**Task directions**
Which lines below mention "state"? Pick each one out.

**Supplied data**
- - -

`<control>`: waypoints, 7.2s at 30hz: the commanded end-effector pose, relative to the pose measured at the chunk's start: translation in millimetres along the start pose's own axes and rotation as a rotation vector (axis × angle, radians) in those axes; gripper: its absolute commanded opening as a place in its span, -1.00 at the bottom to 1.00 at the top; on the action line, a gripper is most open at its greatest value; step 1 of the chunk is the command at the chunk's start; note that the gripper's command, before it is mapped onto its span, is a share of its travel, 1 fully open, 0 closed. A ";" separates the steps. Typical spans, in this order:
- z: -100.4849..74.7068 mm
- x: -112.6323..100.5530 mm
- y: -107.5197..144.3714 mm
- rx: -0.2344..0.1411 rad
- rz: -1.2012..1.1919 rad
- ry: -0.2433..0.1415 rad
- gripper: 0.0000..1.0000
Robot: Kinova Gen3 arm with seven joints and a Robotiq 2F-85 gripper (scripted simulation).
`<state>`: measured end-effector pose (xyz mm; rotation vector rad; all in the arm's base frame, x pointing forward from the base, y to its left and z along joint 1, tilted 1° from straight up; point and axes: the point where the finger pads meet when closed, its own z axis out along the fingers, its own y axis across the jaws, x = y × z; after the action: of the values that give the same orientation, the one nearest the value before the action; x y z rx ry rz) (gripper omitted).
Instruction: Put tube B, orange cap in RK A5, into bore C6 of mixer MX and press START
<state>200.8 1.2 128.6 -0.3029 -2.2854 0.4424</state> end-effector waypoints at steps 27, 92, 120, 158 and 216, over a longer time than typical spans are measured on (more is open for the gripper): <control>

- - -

**The completed task**
`<state>`: measured end-effector pose (xyz mm; rotation vector rad; all in the arm's base frame, x pointing forward from the base, y to its left and z along joint 1, tilted 1° from straight up; point and axes: the point where the finger pads meet when closed, its own z axis out along the fingers, its own y axis across the jaws, x = y × z; after the action: of the values that give the same orientation, the one nearest the value before the action; x y z rx ry rz) (gripper omitted).
<state>200.8 1.2 128.6 -0.3029 -2.2854 0.4424</state> end-effector waypoints at steps 27, 92, 120, 158 and 216, over a longer time than typical spans are measured on (more is open for the gripper): <control>

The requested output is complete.